Já nos finais de 1932, ano em que por motivos de cisões internas o tema volta às páginas da imprensa, um artigo sugestivamente intitulado “Intregralismomania” dissecava a história e génese deste movimento, que o semanário necessariamente desvalorizava e reprovava. Assim, O Democrático relembrou a curta vigência da Monarquia do Norte “quando os monárquicos levantavam, no Porto, a bandeira odiosa da Monarquia” e vinte e cinco dias após a queda desta contrarrevolução, “a parte mais reacionária e conservadora das hostes manuelistas separou-se e fundou o Partido que teve a designação de Integralismo Lusitano”. Contavam com António Sardinha como um dos seus líderes mais destacados, “um homem que não era destituído de um certo talento”, e assim “foram desenvolvendo a propaganda da sua doutrina”. Com o advento da Ditadura Militar, os integralistas viram “as suas fileiras engrossadas, pois comungando o novo

136 RAMOS, Rui – A Segunda Fundação (1890-1926), in MATTOSO, José (dir.) – História de Portugal,

p. 541.

regime nas ideias nacionalistas daqueles, lhes dispensou certa proteção”. Contudo, em 1932, esta fação encontrava-se dividida: de um lado ficavam “os que querem antes de tudo D. Nuno como rei e do outro os Nacionalistas-Sindicalistas […] que procuram realizar o impossível: a implantação em Portugal de um regime corporativista” como o que estava “vigorando em Itália”. Em conclusão, o jornal afirmou que não havia espaço no país para esses “tiranos” que davam entusiásticos “morras à Liberdade e vivas à escravidão”138.

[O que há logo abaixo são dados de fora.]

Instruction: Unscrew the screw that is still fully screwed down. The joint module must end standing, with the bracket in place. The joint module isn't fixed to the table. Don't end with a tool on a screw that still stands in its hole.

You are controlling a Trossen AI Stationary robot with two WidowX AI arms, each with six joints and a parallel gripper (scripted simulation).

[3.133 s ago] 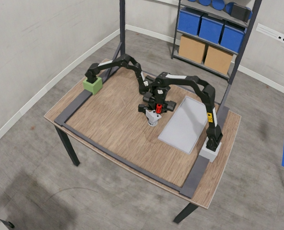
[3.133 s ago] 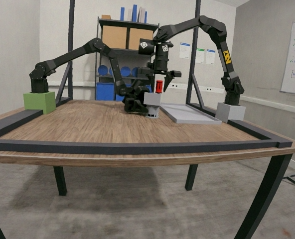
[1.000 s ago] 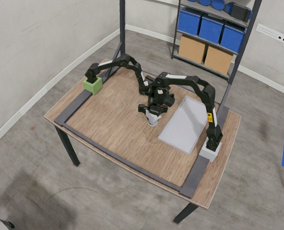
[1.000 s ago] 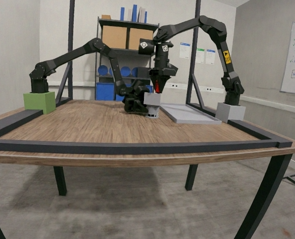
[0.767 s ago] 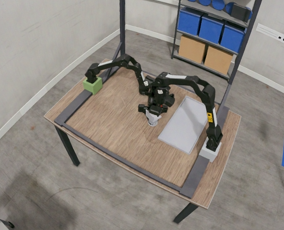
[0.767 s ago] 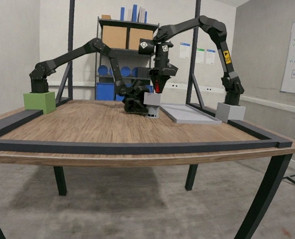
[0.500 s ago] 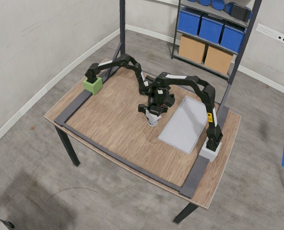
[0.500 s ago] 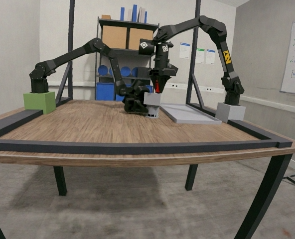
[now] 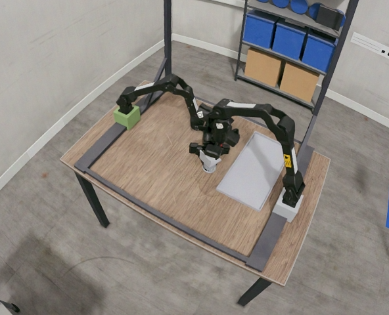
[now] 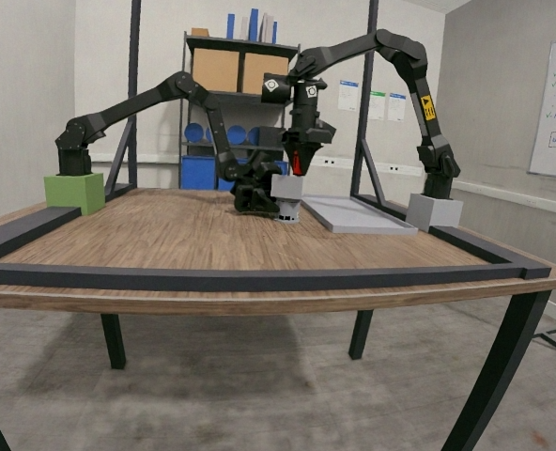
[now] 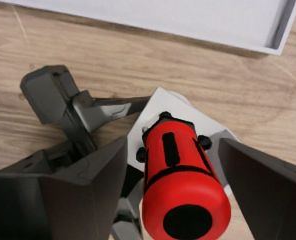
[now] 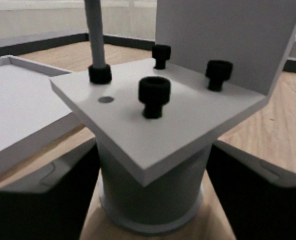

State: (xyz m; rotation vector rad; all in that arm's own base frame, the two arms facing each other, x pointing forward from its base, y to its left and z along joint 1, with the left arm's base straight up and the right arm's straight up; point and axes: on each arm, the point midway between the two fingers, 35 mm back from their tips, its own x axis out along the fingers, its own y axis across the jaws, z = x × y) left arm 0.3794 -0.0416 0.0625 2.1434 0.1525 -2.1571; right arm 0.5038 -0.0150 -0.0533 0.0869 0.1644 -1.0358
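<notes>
My left hand is 30 mm above the red screwdriver. Round my left hand: grey joint module 120 mm below, 20 mm to the right, 10 mm ahead; then grey bracket 80 mm below, 20 mm to the right, 10 mm ahead; then shallow grey tray 170 mm to the left, 140 mm below, 120 mm behind.
Right now the grey joint module is 20 mm to the left of my right hand and 20 mm ahead of it. From my right hand the other things lie so: grey bracket 40 mm above, 20 mm to the left, 20 mm ahead; then red screwdriver 90 mm above, 40 mm to the left, 10 mm ahead; then shallow grey tray 210 mm to the left, 100 mm behind, 30 mm below.
</notes>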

O periódico vai ainda mais longe ao afirmar que o Integralismo era “uma doença que os psiquiatras de Portugal deveriam estudar com afinco, a fim de descobrir remédio eficaz para debelar esse terrível flagelo que atrofia as faculdades mentais de alguns pobres infelizes”. O Democrático justificou estas declarações esclarecendo que quem possuísse uma opinião bem formada, adequada aos tempos, aspirando uma “verdadeira e insofismável ânsia de liberdade”, jamais conseguiria conceber o conceito de Integralismo Lusitano na sociedade139.

O tópico do Integralismo faz emergir a aparente incoerência d’O Democrático face à Ditadura Militar. Com efeito, se em vários dos seus textos se persevera em afirmar que muitos dos homens do regime iniciado em maio de 1928 eram republicanos, como anteriormente se viu, no artigo atrás referido – “O Integralismo e a Nação” – foi abertamente afirmado que os integralistas prosperaram com a chegada da Ditadura Militar, pois partilhavam as ideias nacionalistas com o novo regime, que assim “lhes dispensou certa proteção”. Nesta conformidade, verifica-se que as referências políticas e ideológicas à Ditadura Militar exaradas nas páginas d’O Democrático são heteróclitas, o que, aliás, é comum num periódico, cuja duração no tempo e diversidade de indivíduos a escreverem os seus textos propicia a inexistência de total unicidade ideológica, mas pode igualmente perceber-se que as representações do regime vigente são também construídas em função de objetivos concretos e estrategicamente definidos em vários momentos.

138 “O Integralismo e a Nação”. O Democrático, nº 940, 10/12/1932, p. 2. 139 “Intregralismomania”. O Democrático, nº 942, 23/12/1932, p. 2.